— EXERCISE DETAILS —
Where does the string "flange" occur in the entries below? Copy every line where it does.

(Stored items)
##########

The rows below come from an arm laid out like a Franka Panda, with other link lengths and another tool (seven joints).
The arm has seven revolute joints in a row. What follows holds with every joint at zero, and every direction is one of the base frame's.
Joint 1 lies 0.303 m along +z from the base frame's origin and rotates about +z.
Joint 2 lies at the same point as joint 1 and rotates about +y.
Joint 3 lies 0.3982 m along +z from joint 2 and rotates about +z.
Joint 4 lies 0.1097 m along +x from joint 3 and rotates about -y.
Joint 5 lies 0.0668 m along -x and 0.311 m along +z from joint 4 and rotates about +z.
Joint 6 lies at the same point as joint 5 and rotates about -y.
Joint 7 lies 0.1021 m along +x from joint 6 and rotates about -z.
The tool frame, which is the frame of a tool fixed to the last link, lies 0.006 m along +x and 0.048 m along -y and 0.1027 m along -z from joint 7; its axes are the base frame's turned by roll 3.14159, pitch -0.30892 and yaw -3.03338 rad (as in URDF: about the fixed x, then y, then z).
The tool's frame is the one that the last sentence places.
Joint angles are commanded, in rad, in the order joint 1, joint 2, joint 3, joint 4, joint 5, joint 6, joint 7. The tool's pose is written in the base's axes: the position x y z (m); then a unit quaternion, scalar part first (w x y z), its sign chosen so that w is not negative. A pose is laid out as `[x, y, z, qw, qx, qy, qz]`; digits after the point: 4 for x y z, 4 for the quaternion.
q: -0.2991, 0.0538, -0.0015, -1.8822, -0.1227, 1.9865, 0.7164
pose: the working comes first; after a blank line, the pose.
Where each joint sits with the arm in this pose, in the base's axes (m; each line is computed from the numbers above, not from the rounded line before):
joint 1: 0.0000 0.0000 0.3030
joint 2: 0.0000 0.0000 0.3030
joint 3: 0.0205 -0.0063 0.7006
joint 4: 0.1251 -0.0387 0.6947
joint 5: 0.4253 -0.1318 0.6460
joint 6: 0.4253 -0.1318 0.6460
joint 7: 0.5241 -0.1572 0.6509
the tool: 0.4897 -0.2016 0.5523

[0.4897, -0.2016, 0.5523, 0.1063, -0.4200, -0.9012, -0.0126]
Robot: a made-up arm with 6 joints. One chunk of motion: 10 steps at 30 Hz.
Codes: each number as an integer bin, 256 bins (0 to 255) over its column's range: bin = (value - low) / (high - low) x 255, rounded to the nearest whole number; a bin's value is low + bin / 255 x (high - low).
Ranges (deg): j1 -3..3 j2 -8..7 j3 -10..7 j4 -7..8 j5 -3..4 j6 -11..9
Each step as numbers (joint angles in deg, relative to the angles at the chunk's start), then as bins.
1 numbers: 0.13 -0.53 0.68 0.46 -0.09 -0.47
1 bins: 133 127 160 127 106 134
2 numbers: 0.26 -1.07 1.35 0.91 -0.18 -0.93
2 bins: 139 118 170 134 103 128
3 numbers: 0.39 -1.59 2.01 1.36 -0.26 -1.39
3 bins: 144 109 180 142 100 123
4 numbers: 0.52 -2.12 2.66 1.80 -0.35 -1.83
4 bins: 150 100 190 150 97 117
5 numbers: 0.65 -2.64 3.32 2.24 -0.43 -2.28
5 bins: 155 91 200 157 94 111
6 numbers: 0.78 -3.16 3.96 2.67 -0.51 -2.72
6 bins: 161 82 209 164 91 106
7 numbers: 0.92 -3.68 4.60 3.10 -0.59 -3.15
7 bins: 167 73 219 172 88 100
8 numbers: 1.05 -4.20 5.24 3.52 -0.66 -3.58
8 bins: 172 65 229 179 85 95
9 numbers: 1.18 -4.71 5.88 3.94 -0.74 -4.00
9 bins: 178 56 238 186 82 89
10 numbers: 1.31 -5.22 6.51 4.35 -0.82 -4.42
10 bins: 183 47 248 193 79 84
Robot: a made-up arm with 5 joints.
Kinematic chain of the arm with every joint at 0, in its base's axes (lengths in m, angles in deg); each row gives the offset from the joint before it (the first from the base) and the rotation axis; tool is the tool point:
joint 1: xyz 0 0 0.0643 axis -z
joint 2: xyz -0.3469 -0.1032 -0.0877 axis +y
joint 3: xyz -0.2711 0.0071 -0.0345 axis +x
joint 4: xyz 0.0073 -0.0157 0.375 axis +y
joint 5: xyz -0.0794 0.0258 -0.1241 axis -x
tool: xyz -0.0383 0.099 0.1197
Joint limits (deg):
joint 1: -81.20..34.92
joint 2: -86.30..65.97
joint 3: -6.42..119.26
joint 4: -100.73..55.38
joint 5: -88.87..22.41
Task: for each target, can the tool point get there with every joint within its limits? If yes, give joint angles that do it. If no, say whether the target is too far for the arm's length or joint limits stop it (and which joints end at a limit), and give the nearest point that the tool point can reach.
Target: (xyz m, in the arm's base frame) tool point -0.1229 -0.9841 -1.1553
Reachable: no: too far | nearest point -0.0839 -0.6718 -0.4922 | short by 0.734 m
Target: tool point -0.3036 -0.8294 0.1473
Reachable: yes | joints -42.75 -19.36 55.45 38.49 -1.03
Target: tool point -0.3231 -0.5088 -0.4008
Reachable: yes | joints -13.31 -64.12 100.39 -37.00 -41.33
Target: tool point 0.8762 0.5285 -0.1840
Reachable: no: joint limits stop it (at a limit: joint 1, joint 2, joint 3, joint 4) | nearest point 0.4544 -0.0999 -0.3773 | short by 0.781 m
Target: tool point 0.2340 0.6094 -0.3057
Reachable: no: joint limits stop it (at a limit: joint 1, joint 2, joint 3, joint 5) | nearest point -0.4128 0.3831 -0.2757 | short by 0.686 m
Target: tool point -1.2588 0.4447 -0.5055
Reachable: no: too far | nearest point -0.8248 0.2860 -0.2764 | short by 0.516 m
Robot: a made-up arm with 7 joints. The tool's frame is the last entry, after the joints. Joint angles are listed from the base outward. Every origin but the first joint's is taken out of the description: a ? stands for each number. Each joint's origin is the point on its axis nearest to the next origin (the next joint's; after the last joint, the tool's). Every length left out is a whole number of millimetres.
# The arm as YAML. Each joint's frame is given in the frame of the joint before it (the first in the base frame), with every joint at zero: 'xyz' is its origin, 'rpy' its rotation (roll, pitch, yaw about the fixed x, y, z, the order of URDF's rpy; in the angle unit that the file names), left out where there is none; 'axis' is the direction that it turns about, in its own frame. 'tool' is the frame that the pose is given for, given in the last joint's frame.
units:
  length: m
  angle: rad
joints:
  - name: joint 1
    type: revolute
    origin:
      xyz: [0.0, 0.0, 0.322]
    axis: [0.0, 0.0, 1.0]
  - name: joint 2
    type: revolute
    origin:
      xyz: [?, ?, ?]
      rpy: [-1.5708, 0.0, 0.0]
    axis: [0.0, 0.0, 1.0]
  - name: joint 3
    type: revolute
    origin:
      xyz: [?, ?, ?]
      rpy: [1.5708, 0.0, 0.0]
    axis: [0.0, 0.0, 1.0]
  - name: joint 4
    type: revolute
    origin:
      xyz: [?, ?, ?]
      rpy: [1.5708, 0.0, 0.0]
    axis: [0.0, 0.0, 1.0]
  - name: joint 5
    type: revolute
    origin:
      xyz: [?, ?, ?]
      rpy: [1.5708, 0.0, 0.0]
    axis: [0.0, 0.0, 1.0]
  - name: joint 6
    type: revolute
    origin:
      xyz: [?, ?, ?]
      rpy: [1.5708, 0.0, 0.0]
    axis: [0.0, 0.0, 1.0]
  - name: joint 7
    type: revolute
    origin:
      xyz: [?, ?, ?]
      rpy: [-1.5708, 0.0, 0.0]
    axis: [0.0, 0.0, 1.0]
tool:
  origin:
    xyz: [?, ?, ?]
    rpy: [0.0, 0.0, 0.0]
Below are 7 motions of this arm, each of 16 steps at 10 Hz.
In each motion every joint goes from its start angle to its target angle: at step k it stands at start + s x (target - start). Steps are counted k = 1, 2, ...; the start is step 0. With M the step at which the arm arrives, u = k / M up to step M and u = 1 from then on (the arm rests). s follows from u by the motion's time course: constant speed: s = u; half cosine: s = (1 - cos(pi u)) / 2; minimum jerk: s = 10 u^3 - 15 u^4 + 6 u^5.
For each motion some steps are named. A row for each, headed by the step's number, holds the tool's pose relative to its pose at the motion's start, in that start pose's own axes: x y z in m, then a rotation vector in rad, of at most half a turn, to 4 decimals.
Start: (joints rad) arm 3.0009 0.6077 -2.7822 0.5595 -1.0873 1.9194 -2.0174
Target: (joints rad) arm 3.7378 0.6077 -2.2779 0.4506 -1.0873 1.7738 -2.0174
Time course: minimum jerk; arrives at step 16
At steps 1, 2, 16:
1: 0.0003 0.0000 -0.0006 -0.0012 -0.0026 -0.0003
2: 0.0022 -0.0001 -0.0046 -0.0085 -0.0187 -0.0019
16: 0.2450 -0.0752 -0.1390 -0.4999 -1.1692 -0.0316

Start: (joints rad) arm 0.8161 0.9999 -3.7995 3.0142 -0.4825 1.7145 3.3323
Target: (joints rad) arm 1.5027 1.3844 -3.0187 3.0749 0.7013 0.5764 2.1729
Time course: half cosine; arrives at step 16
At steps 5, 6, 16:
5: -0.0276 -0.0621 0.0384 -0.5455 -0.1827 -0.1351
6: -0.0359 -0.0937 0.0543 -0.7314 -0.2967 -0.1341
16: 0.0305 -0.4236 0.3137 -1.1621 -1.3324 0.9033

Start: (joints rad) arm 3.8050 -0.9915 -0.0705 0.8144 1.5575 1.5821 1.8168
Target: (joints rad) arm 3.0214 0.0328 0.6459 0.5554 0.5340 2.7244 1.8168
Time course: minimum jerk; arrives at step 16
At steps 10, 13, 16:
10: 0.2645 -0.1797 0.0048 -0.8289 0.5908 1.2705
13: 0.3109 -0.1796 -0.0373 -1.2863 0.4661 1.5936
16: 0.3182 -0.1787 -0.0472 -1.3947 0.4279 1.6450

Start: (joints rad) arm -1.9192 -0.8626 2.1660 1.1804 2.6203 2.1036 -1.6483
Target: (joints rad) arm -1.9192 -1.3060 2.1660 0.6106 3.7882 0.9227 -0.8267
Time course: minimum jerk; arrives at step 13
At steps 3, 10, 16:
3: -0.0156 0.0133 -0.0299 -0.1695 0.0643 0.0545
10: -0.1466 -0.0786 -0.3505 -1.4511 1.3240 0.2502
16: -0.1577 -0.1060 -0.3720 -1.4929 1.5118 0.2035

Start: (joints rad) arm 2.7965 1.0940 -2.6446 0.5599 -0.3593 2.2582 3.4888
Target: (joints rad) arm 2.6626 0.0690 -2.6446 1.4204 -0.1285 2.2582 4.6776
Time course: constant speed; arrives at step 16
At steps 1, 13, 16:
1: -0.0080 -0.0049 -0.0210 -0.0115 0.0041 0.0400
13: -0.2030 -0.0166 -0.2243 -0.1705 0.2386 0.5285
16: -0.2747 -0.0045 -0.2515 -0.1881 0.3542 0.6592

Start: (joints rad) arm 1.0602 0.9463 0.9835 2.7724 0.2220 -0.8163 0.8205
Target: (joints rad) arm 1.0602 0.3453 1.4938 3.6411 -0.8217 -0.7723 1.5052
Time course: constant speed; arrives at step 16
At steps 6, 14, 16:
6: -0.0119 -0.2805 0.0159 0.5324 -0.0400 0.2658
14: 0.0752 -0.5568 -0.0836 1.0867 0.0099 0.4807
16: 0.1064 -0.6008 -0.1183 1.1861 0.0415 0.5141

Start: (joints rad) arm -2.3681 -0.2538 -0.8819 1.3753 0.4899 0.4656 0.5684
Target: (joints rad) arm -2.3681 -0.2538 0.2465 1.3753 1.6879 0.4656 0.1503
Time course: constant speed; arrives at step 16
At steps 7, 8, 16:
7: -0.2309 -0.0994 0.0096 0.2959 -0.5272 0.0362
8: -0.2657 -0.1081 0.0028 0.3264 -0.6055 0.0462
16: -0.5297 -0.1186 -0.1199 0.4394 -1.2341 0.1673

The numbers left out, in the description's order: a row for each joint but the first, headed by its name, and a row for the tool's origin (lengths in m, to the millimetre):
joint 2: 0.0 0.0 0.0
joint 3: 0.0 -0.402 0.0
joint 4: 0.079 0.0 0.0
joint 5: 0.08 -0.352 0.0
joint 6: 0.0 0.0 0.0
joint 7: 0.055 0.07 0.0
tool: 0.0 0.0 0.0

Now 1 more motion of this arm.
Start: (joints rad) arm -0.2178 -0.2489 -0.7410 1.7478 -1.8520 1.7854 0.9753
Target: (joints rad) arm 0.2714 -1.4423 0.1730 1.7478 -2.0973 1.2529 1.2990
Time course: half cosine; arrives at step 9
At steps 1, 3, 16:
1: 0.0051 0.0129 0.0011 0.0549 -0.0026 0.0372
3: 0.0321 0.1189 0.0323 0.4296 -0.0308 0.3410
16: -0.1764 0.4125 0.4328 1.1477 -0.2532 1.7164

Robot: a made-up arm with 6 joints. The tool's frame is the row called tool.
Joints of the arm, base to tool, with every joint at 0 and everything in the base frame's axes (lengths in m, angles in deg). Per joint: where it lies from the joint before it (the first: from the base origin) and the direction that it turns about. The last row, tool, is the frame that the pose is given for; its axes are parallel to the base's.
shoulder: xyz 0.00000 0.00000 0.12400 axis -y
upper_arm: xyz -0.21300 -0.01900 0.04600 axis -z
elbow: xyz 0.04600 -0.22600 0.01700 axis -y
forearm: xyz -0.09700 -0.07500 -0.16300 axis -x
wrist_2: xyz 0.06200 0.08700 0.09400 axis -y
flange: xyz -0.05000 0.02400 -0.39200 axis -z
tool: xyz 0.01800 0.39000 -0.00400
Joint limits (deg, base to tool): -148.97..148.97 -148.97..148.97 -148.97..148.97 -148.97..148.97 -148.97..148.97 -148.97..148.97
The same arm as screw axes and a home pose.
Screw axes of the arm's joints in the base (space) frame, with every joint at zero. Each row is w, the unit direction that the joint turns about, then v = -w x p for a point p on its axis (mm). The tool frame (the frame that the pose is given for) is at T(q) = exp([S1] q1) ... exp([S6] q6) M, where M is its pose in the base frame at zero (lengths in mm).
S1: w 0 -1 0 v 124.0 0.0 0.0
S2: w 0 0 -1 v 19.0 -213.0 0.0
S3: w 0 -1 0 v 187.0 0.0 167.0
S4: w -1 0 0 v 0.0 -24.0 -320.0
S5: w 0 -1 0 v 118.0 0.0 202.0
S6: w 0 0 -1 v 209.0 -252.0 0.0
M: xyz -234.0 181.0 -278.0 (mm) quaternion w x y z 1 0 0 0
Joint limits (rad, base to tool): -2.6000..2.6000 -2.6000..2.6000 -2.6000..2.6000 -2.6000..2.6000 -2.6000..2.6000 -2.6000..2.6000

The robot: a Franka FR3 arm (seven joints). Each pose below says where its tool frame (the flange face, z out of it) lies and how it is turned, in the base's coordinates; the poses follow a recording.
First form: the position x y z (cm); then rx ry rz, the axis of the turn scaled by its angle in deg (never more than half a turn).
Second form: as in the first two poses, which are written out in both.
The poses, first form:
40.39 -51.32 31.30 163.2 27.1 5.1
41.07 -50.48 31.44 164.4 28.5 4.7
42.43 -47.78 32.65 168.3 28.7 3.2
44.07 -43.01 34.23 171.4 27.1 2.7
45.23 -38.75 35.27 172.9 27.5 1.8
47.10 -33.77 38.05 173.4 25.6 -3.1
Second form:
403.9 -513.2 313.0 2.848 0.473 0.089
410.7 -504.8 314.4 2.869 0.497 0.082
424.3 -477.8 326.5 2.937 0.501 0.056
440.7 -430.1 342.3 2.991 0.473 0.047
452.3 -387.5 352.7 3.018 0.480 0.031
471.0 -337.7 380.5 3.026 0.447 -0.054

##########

— EXERCISE RESULT —
flange: xyz -0.05000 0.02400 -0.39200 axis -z
The robot: a Franka FR3 arm (seven joints). Each pose below says where its tool frame (the flange face, z out of it) lies and how it is turned, in the base's coordinates; the poses follow a recording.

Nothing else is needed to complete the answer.